START Material provided

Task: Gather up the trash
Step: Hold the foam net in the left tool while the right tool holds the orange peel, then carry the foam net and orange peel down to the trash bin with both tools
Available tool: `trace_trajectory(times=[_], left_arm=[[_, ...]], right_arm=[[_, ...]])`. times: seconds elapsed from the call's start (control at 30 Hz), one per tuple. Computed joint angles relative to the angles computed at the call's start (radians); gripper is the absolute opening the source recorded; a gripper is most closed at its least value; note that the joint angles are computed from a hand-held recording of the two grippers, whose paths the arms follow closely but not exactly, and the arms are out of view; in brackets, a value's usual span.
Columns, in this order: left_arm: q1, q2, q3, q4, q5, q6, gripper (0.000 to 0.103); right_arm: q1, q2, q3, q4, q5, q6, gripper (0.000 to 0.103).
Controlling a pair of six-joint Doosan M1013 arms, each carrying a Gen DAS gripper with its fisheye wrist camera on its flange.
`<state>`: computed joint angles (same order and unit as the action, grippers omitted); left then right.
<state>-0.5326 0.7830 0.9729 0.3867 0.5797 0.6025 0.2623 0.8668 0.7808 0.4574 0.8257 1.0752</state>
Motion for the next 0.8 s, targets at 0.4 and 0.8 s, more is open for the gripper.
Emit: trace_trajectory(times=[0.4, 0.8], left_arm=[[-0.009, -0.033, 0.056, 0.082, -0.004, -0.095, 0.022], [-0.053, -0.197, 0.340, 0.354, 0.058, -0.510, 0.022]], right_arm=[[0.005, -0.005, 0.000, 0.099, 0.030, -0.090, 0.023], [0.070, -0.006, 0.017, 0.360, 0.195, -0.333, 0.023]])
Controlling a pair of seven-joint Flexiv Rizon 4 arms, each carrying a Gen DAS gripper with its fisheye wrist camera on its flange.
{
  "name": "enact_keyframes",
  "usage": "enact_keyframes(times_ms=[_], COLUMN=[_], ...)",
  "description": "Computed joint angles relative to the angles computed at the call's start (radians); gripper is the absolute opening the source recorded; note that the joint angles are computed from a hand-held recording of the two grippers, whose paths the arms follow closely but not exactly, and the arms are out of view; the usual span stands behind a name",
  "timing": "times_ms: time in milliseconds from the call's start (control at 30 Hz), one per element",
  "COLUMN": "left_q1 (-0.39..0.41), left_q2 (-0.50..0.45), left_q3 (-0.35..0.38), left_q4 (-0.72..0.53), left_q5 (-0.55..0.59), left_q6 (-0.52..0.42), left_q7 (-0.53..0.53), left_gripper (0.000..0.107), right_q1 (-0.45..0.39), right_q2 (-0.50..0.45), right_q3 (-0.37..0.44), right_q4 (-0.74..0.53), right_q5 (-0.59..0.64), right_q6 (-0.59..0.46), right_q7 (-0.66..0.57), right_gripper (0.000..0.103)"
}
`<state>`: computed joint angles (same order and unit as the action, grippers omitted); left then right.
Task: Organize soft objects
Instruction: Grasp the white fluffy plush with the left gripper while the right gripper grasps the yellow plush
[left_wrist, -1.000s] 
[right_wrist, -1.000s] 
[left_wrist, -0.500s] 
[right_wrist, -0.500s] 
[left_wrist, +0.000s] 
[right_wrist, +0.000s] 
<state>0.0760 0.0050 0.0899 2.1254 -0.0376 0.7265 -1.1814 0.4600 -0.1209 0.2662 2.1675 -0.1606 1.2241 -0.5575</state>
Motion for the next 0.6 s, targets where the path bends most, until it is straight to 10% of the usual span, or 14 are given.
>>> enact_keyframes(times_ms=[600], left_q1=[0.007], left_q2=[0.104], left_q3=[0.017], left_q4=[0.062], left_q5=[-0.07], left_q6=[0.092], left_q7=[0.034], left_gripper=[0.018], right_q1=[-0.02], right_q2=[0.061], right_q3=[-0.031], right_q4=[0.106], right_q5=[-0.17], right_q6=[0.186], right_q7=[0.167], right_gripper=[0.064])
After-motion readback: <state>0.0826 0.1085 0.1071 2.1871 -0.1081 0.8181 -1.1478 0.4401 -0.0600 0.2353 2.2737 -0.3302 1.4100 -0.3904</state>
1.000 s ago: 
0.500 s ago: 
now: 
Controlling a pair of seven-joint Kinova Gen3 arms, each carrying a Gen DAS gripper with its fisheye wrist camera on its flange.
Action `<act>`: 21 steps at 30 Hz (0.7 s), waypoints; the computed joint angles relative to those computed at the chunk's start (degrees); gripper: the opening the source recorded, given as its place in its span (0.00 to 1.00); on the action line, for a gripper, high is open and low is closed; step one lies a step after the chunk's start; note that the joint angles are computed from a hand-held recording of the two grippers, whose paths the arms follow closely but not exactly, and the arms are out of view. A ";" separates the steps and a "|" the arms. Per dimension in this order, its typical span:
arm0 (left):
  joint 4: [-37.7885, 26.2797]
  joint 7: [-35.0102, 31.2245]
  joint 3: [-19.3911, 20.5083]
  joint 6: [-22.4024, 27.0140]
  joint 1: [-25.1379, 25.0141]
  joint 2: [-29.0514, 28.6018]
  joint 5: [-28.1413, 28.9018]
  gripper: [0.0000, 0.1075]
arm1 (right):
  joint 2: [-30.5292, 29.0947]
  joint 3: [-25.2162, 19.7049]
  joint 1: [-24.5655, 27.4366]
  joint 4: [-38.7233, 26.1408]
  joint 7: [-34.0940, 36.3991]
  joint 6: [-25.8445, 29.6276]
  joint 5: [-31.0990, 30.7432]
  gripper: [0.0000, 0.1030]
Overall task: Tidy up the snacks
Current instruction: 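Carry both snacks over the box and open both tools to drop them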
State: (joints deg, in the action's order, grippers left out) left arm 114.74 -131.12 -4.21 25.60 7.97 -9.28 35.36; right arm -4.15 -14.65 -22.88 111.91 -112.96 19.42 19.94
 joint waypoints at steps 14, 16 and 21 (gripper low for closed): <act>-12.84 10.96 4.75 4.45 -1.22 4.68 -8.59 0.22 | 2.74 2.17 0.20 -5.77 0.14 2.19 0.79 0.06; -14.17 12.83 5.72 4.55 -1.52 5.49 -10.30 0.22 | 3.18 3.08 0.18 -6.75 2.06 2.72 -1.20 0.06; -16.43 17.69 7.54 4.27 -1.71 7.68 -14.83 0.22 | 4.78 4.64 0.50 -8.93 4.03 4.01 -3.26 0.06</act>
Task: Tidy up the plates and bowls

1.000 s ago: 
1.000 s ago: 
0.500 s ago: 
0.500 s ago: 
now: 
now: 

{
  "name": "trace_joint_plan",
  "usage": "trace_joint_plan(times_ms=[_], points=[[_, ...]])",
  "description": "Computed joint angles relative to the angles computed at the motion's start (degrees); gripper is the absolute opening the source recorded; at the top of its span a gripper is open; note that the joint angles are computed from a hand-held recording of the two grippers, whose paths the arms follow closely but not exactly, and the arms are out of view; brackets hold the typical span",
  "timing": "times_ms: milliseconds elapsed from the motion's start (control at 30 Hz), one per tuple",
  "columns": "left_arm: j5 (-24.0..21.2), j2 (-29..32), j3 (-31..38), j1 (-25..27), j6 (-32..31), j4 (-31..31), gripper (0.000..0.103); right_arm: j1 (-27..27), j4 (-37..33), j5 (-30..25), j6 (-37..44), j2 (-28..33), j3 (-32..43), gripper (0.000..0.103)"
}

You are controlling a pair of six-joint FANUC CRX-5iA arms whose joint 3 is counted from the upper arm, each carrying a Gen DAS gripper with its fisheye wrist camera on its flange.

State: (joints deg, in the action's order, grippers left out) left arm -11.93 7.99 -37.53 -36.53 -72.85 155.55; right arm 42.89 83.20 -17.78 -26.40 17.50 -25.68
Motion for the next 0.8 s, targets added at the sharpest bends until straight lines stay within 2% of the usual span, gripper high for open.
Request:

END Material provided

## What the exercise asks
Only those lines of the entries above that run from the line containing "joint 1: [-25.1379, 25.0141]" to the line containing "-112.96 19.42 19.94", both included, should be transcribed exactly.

## Exercise solution
  joint 1: [-25.1379, 25.0141]
  joint 2: [-29.0514, 28.6018]
  joint 5: [-28.1413, 28.9018]
  gripper: [0.0000, 0.1075]
arm1 (right):
  joint 2: [-30.5292, 29.0947]
  joint 3: [-25.2162, 19.7049]
  joint 1: [-24.5655, 27.4366]
  joint 4: [-38.7233, 26.1408]
  joint 7: [-34.0940, 36.3991]
  joint 6: [-25.8445, 29.6276]
  joint 5: [-31.0990, 30.7432]
  gripper: [0.0000, 0.1030]
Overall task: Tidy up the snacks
Current instruction: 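Carry both snacks over the box and open both tools to drop them
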State: (joints deg, in the action's order, grippers left out) left arm 114.74 -131.12 -4.21 25.60 7.97 -9.28 35.36; right arm -4.15 -14.65 -22.88 111.91 -112.96 19.42 19.94

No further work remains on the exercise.